Exact repetition of every record is required.

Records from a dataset
*** Begin section ***
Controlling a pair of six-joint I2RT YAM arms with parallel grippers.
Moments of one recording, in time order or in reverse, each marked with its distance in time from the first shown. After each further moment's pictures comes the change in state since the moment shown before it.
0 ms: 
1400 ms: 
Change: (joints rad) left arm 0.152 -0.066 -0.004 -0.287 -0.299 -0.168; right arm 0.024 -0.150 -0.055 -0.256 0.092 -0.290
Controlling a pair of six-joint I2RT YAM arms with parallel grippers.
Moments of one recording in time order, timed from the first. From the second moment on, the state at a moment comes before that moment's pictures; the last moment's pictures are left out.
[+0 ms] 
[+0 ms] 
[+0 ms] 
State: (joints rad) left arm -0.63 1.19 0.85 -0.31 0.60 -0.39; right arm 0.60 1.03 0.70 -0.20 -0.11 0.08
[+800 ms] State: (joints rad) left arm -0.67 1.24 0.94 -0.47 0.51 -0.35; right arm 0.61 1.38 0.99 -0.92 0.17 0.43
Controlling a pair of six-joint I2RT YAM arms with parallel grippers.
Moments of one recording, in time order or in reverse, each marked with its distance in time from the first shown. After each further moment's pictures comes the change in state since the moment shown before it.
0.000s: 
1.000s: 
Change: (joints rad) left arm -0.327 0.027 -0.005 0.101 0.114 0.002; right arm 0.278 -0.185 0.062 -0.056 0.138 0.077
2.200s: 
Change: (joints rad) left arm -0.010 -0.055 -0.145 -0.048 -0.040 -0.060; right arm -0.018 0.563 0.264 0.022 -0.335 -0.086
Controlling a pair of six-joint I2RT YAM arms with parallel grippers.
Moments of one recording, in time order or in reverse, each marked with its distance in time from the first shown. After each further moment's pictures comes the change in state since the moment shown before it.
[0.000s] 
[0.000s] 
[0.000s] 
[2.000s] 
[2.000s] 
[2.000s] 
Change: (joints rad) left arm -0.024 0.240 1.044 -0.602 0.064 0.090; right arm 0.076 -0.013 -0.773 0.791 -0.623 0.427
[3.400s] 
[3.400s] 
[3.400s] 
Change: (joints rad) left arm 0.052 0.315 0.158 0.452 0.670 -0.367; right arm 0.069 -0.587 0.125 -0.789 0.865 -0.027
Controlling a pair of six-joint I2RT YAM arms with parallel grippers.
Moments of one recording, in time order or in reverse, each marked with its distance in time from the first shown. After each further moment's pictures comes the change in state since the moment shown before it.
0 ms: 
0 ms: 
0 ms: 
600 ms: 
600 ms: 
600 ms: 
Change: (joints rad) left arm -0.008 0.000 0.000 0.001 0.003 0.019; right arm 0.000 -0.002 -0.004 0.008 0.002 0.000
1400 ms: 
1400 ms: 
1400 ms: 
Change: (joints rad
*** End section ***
**WRITTEN ANSWER:**
Controlling a pair of six-joint I2RT YAM arms with parallel grippers.
Moments of one recording, in time order or in reverse, each marked with its distance in time from the first shown. After each further moment's pictures comes the change in state since the moment shown before it.
0 ms: 
1400 ms: 
Change: (joints rad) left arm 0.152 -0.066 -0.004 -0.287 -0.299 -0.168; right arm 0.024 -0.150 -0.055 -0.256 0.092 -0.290
Controlling a pair of six-joint I2RT YAM arms with parallel grippers.
Moments of one recording in time order, timed from the first. From the second moment on, the state at a moment comes before that moment's pictures; the last moment's pictures are left out.
[+0 ms] 
[+0 ms] 
[+0 ms] 
State: (joints rad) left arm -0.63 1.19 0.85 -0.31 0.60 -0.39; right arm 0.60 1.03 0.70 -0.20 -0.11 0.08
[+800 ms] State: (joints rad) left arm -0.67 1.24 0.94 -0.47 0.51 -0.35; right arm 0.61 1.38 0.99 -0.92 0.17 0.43
Controlling a pair of six-joint I2RT YAM arms with parallel grippers.
Moments of one recording, in time order or in reverse, each marked with its distance in time from the first shown. After each further moment's pictures comes the change in state since the moment shown before it.
0.000s: 
1.000s: 
Change: (joints rad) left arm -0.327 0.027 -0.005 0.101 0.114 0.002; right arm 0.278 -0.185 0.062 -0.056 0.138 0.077
2.200s: 
Change: (joints rad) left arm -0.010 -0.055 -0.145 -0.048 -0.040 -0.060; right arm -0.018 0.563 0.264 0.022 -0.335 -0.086
Controlling a pair of six-joint I2RT YAM arms with parallel grippers.
Moments of one recording, in time order or in reverse, each marked with its distance in time from the first shown. After each further moment's pictures comes the change in state since the moment shown before it.
[0.000s] 
[0.000s] 
[0.000s] 
[2.000s] 
[2.000s] 
[2.000s] 
Change: (joints rad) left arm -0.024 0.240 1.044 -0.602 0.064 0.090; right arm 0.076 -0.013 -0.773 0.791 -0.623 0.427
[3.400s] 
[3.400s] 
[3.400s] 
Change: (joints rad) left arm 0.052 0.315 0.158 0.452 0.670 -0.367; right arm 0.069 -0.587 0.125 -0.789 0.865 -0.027
Controlling a pair of six-joint I2RT YAM arms with parallel grippers.
Moments of one recording, in time order or in reverse, each marked with its distance in time from the first shown. After each further moment's pictures comes the change in state since the moment shown before it.
0 ms: 
0 ms: 
0 ms: 
600 ms: 
600 ms: 
600 ms: 
Change: (joints rad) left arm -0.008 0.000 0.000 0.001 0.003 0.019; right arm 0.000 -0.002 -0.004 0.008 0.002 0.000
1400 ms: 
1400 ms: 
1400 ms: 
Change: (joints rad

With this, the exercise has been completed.